Unclassifiable ILD represents a heterogeneous collection of ILDs, including both IPF and non-IPF conditions. In this series, the majority of unclassifiable patients did not have radiologic features of UIP; 88.9% were inconsistent with a UIP pattern and in a possible UIP pattern was found in only 11.1%. In addition to the significantly lower age at diagnosis compared with IPF, these findings suggest that most of our cohort of patients with unclassifiable ILD had non-IPF conditions.

The baseline spirometry and gas exchange variables showed similar lung function impairment among unclassifiable ILD, IPF, and NSIP, typically with mild restriction and moderately reduced DLCO. Based on the CPI, which excludes functional impairment due to emphysema, patients with unclassified disease had less functional impairment ascribable to interstitial disease.

Survival in our cohort was significantly different among the groups. Patients with unclassifiable ILD had lower mortality than those with IPF and higher mortality than those with NSIP. These results are consistent with the outcome of unclassifiable ILD reported in the literature as intermediate between that of IPF and non-IPF ILD.[9,16,19]

Several baseline clinical, physiological, and radiological features indicated that patients with unclassifiable disease were at high risk of death, similar to patients with IPF and NSIP. A higher age at diagnosis, lower baseline DLCO, and higher degree of fibrosis on HRCT were independent predictors of mortality. The ILD-GAP index and CPI provided a valuable prognostic assessment at disease presentation.

Our study has several limitations. This was a retrospective single-center review that included a relatively small number of patients. Most patients with unclassifiable disease had not undergone a surgical lung biopsy. Thus, the accuracy of the multidisciplinary review could have been influenced by the absence of histological data and by the experience level of the multidisciplinary team.

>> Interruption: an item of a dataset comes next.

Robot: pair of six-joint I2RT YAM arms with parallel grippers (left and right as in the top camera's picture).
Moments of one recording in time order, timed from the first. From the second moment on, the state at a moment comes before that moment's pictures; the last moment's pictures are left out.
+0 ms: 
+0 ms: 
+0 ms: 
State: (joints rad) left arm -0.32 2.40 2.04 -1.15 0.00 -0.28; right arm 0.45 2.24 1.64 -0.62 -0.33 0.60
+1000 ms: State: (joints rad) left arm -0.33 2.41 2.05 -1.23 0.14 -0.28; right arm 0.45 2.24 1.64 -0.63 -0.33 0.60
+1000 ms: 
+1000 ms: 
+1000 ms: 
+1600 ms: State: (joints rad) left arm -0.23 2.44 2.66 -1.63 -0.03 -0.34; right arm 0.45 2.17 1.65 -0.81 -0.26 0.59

The 2013 ATS/ERS guidelines proposed disease behavior classification as complementary to the IIP classification and a useful approach in unclassifiable cases. Classifying patients according to the clinical behavior of their disease (self-limited, stable, reversible, progressive, and irreversible) is useful in guiding monitoring strategies and selecting appropriate treatment approaches. Based on the association of the DLCO and HRCT fibrosis score with survival, these clinical and radiological variables as well as the clinical risk prediction models have shown utility in helping to anticipate the disease behavior.